- Your task -
Retype exactly the lines that run from the start of the data to the line holding "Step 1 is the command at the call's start", including both, and only those.

[Items listed in a dataset]
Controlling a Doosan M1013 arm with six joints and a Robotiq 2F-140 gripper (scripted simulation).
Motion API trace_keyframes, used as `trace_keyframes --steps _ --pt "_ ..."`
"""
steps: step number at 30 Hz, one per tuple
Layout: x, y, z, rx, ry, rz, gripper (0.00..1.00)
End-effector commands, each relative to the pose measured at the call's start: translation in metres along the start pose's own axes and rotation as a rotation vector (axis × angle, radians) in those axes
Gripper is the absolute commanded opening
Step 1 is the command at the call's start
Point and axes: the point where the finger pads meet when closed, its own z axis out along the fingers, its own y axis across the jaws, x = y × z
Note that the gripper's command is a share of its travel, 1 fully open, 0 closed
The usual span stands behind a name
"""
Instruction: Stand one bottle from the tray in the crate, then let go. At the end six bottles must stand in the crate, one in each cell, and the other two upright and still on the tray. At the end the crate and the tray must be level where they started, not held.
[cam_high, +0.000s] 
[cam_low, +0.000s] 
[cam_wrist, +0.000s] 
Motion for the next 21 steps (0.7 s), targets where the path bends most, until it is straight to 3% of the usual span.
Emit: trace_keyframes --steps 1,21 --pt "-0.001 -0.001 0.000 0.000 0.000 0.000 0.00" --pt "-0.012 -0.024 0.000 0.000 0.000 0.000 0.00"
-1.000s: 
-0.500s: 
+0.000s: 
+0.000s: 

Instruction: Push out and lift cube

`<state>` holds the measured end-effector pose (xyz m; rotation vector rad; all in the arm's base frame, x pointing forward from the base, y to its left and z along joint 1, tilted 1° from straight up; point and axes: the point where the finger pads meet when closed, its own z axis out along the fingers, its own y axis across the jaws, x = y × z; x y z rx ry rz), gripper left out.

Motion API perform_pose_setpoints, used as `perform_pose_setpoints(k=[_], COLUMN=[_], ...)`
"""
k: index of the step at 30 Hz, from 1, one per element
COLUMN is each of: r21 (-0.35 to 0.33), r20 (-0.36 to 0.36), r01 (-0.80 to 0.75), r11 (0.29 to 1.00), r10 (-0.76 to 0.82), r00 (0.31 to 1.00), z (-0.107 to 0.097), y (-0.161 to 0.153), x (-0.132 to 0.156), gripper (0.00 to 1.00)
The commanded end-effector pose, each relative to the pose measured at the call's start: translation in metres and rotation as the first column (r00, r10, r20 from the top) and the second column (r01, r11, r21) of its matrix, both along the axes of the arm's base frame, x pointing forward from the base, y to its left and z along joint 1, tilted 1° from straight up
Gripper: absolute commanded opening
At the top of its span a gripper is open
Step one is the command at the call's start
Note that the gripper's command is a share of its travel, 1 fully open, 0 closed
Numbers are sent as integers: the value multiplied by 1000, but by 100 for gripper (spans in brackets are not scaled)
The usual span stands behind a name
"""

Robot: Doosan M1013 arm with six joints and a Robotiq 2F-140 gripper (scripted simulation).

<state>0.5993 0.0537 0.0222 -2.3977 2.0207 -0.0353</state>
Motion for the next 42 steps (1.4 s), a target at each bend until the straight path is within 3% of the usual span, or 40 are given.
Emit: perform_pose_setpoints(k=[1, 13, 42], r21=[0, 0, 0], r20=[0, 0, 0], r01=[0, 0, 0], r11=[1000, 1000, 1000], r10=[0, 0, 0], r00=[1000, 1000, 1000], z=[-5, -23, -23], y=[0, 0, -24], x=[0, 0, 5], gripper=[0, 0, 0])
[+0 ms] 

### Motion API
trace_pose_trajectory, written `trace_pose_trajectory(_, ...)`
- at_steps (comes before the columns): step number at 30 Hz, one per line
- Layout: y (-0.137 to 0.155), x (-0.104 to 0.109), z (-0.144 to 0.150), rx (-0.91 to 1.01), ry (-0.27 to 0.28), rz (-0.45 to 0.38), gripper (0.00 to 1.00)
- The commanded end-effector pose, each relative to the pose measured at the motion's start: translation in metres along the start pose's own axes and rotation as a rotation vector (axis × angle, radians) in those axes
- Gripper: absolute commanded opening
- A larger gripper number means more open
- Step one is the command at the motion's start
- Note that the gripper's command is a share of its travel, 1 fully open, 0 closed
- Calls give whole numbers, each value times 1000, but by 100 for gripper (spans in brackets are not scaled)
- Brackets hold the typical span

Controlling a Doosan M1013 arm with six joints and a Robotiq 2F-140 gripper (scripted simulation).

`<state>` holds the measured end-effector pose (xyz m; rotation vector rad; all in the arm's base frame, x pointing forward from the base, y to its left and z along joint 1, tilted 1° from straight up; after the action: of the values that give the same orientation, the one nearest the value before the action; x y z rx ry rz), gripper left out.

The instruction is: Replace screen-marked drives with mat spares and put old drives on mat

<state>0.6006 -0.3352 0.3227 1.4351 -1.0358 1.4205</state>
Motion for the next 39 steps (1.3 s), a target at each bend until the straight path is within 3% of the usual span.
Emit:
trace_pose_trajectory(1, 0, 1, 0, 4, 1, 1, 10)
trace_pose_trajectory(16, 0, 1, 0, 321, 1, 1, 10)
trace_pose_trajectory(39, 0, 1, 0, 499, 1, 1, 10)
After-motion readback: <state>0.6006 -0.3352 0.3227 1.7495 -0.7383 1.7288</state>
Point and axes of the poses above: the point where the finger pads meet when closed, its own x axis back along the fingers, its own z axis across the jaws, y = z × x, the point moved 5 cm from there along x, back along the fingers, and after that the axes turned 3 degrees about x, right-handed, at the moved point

- Completed task -
Controlling a Doosan M1013 arm with six joints and a Robotiq 2F-140 gripper (scripted simulation).
Motion API trace_keyframes, used as `trace_keyframes --steps _ --pt "_ ..."`
"""
steps: step number at 30 Hz, one per tuple
Layout: x, y, z, rx, ry, rz, gripper (0.00..1.00)
End-effector commands, each relative to the pose measured at the call's start: translation in metres along the start pose's own axes and rotation as a rotation vector (axis × angle, radians) in those axes
Gripper is the absolute commanded opening
Step 1 is the command at the call's start

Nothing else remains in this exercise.